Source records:
───
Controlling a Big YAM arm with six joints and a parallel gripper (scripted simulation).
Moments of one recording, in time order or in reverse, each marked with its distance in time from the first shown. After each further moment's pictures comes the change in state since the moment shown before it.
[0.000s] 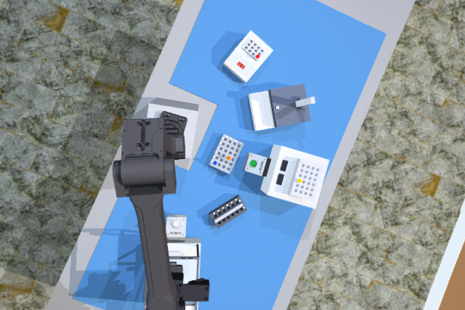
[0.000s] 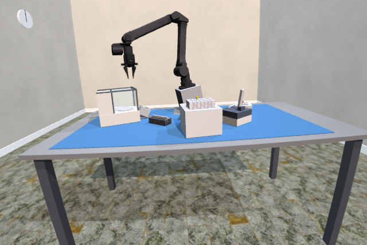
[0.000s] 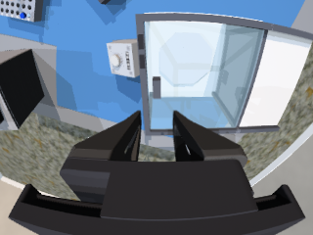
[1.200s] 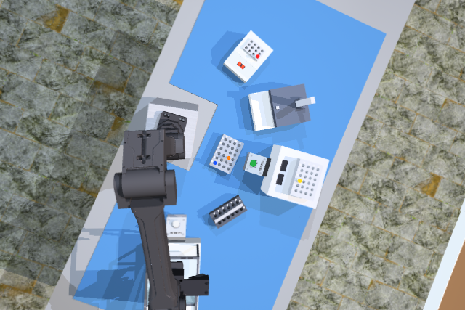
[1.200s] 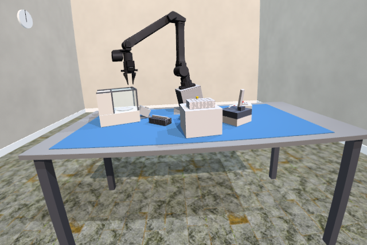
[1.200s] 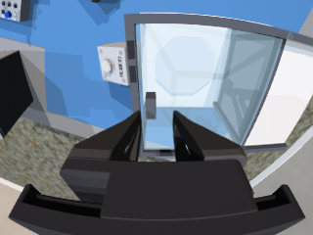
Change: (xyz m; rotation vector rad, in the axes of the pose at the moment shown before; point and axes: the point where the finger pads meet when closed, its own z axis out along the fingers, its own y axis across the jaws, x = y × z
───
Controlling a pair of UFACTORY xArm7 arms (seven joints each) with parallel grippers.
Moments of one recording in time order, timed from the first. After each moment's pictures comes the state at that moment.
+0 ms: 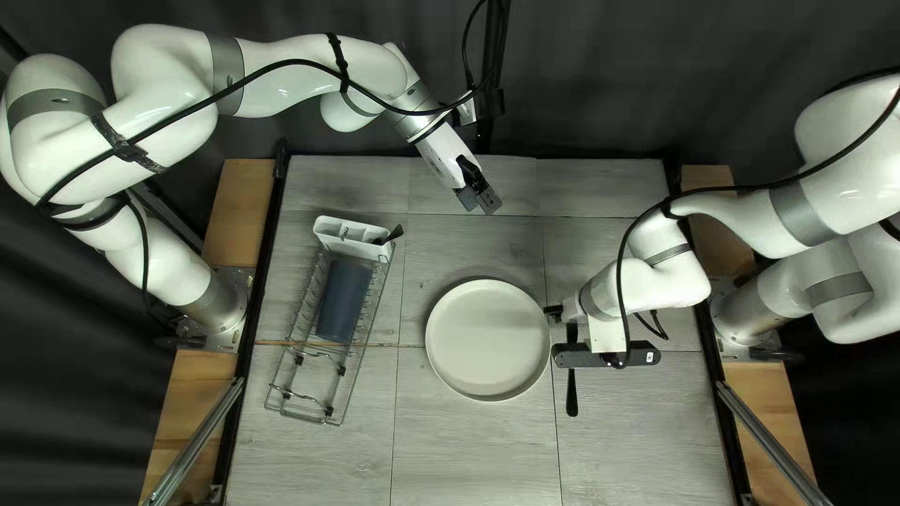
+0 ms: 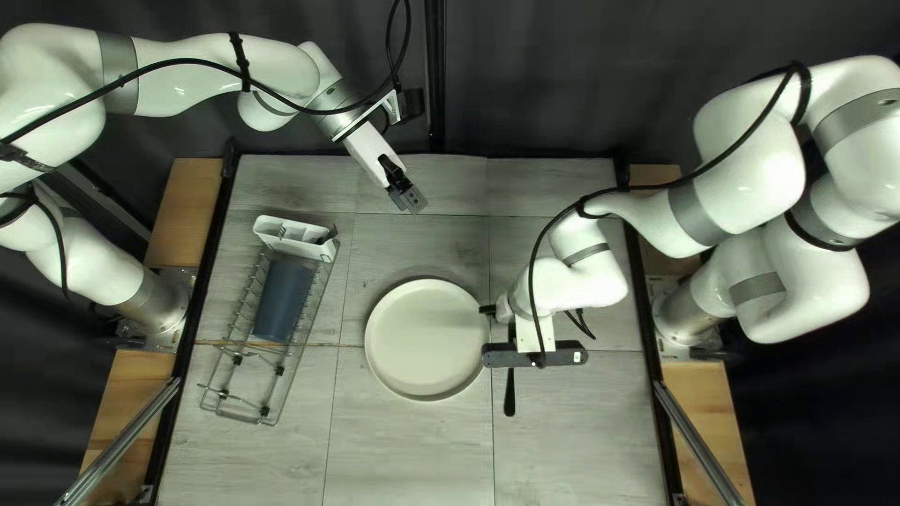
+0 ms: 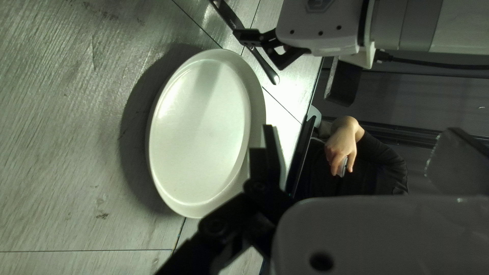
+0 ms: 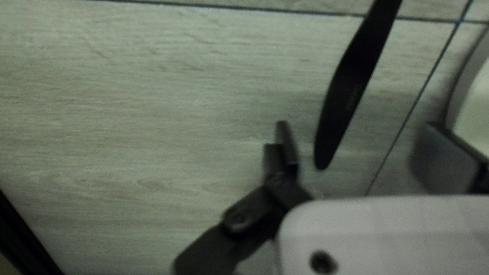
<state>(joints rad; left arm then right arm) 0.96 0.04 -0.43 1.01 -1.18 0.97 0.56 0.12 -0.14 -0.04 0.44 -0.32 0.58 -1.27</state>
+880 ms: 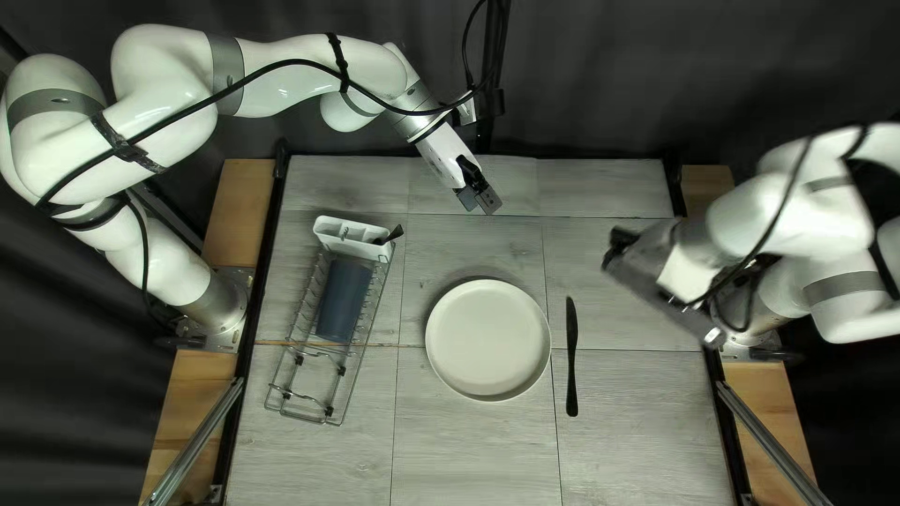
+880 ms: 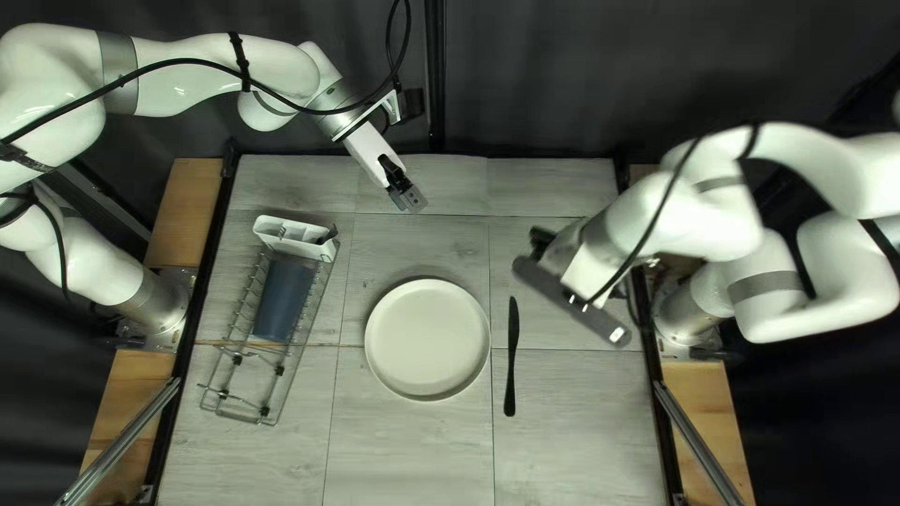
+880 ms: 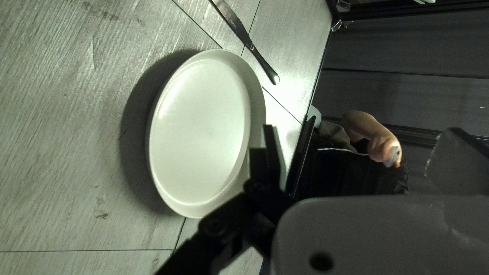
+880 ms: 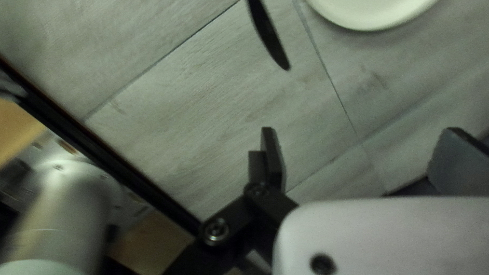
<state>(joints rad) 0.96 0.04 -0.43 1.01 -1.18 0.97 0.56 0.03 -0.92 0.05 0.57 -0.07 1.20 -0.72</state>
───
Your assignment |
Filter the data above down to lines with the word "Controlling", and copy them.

Response to the task |
Controlling a Big YAM arm with six joints and a parallel gripper (scripted simulation).
Controlling a pair of UFACTORY xArm7 arms (seven joints each) with parallel grippers.

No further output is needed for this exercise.